TASK DESCRIPTION:
Every entry below should be repeated exactly; the pictures should not.

SUPPLIED MATERIAL:
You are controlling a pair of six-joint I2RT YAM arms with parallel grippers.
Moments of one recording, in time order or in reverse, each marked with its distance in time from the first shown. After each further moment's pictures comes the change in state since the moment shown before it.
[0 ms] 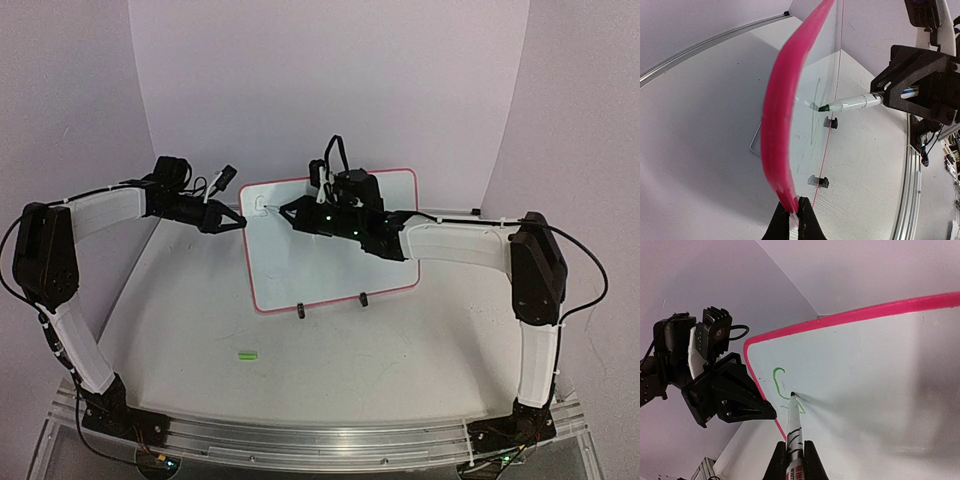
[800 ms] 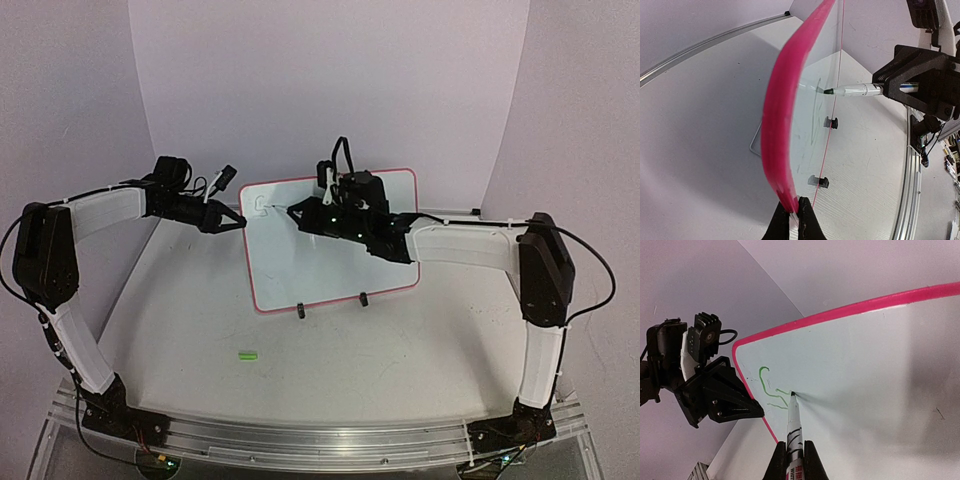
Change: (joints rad) left arm 0.000 0.000 0.000 0.001 -0.004 -0.006; right arm 0.001 -0.046 -0.060 0.001 0.065 -0.004
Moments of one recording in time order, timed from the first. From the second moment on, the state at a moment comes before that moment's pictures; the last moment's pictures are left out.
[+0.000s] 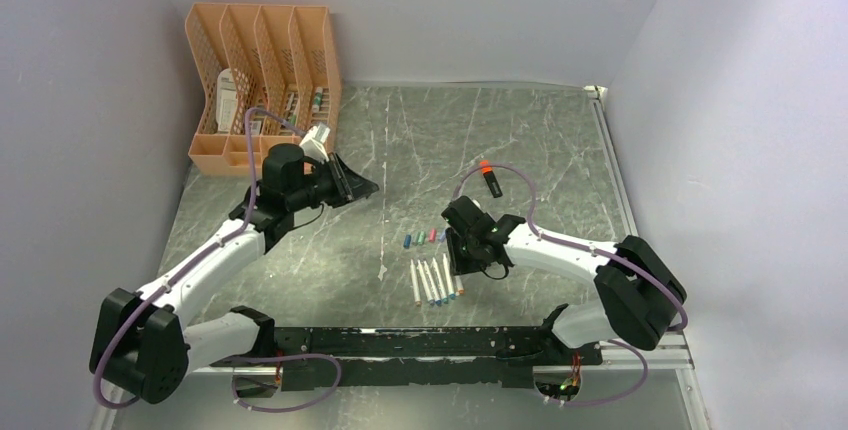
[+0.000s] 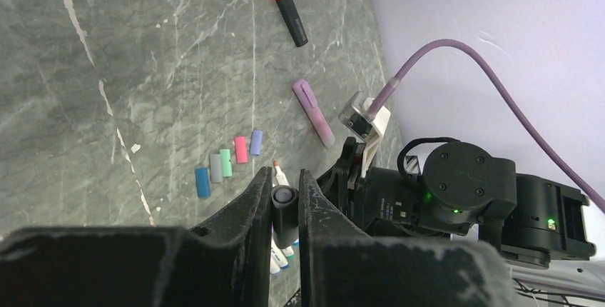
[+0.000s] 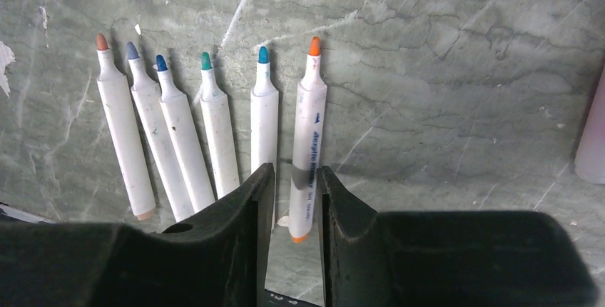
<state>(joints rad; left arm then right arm) -0.41 1.12 0.70 0.05 0.44 -0.78 0.81 1.38 0.69 -0.48 0.04 0.58</state>
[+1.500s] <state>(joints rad) -0.87 2.01 1.23 -0.04 0.28 -0.76 0.71 1.05 0.90 -0.82 0.20 0.57</state>
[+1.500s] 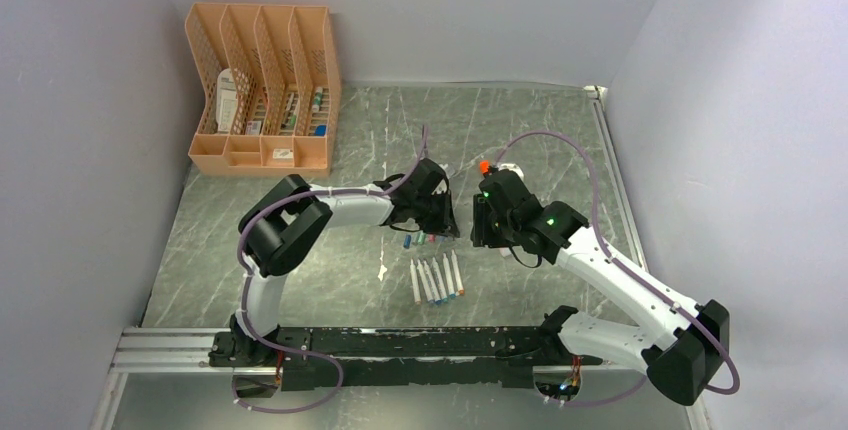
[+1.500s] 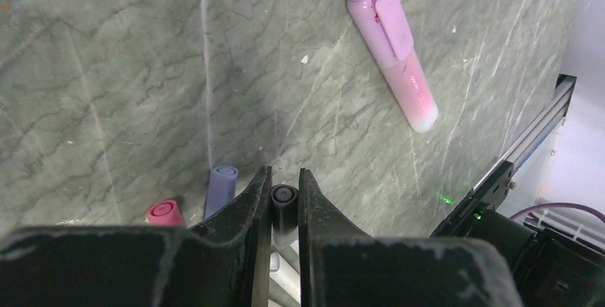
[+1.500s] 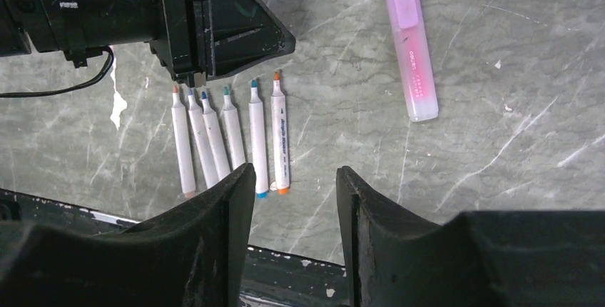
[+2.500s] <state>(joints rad) -0.88 2.01 1.25 -0.12 0.15 -0.76 0.71 1.03 0.89 -0.80 0.16 0.56</state>
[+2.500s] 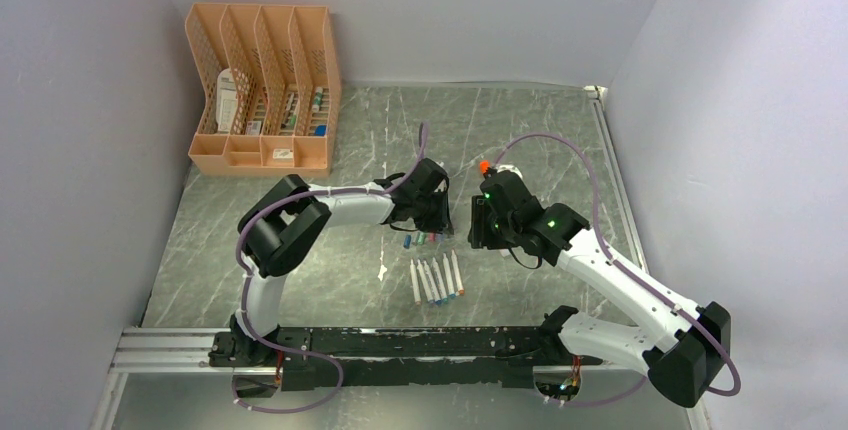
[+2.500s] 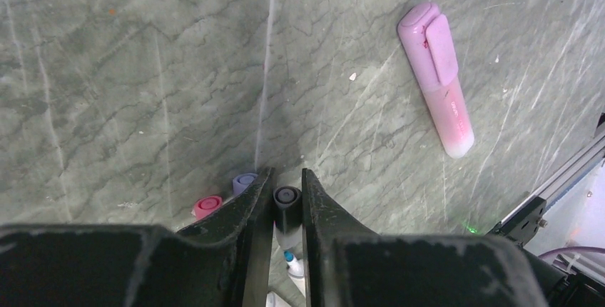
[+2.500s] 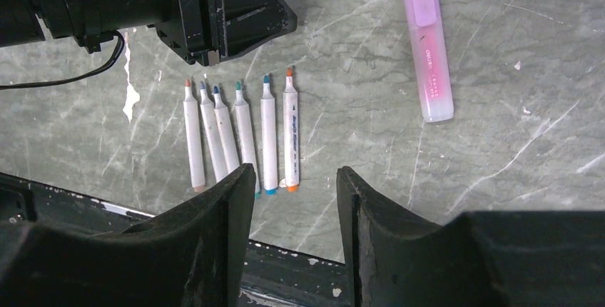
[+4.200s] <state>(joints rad) -0.86 1.18 0.92 -0.24 0.03 -0.72 0.39 1.50 0.94 -0.62 0.12 0.43</state>
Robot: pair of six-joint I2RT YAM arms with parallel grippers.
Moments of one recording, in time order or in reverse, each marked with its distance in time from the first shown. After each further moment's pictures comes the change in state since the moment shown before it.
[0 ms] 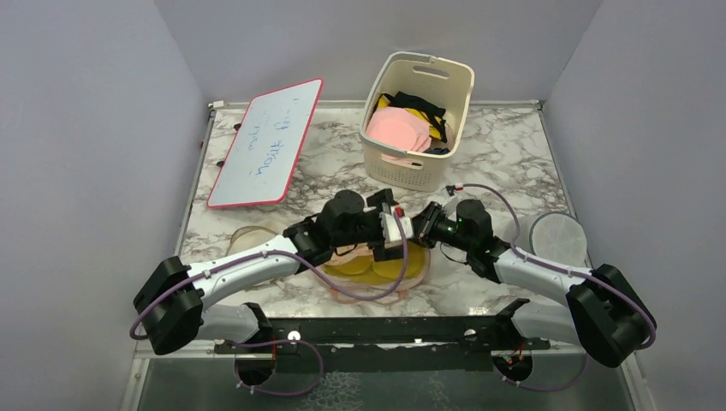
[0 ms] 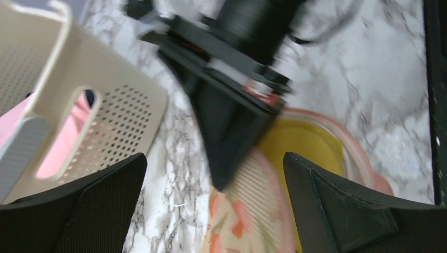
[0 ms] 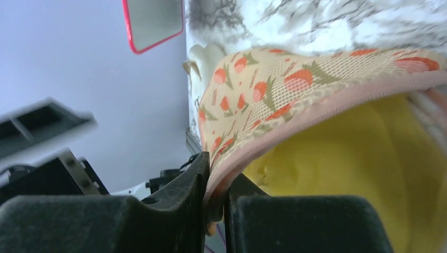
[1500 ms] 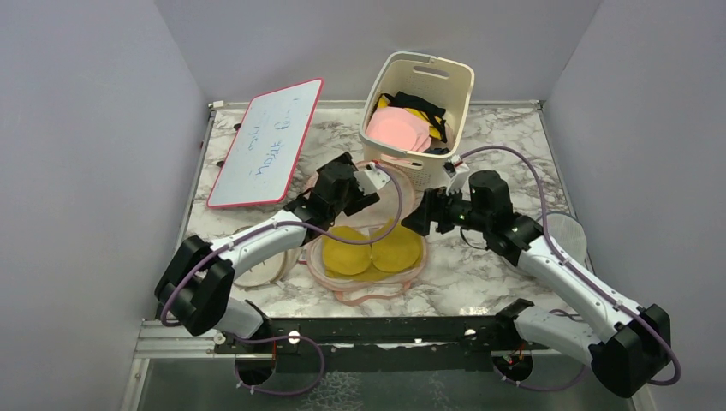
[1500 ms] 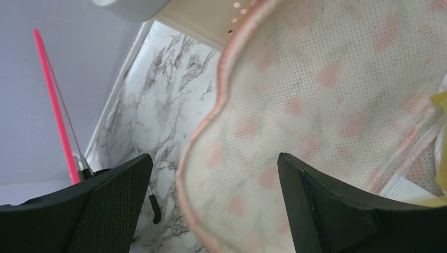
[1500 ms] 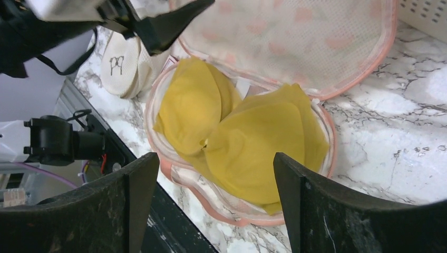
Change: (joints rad) left arm 0.238 0.184 0.068 -0.051 -0.521 0.135; right arm -0.061 -0.179 0.385 -0.743 0.003 -0.765
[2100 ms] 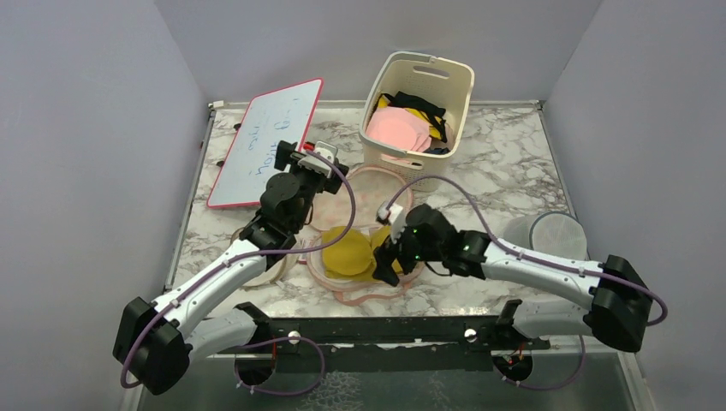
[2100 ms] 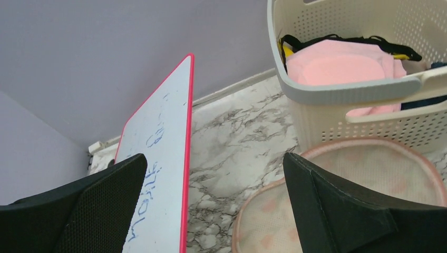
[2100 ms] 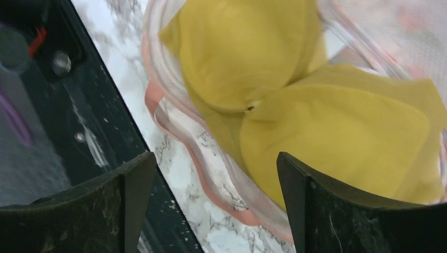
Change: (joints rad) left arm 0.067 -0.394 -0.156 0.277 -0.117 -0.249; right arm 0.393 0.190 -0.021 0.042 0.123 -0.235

TASK RESPONSE:
You are controlling a pair of six-joint I2RT YAM arms with parallel grippers.
Moments of one recording, in time order or in reverse, each marked with its distance in time from the first shown. After each further moment's pictures comes the change in state since the moment shown before it.
[0 ms] 
[800 ms] 
Change: (joints rad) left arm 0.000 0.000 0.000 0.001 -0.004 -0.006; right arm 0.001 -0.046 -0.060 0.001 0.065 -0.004
Moments of one recording in time order, timed from the first. From the second moment on, the state at a moment comes before that moment's pictures; the last moment's pictures are left out.
[+0.000s] 
[+0.000s] 
[+0.000s] 
<state>(joints rad; left arm then right arm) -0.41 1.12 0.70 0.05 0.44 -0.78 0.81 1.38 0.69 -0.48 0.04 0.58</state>
[+1.500s] <state>(joints rad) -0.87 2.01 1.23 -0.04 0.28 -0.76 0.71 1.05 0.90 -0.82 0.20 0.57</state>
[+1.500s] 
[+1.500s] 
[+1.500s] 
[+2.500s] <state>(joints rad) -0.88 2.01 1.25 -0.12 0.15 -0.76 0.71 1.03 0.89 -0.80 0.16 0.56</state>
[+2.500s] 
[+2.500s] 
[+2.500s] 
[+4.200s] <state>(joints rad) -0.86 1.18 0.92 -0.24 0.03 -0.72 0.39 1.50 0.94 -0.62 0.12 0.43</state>
Robot: pair of six-joint I2RT YAM arms with parallel grippers.
Moments of one recording, in time order or in reverse, each marked with its distance in time from the first shown. After each further moment's pictures comes the change in state since the moment shown before it.
[0 ms] 
[0 ms] 
[0 ms] 
[1500 ms] 
[1500 ms] 
[1500 ms] 
Change: (joints rad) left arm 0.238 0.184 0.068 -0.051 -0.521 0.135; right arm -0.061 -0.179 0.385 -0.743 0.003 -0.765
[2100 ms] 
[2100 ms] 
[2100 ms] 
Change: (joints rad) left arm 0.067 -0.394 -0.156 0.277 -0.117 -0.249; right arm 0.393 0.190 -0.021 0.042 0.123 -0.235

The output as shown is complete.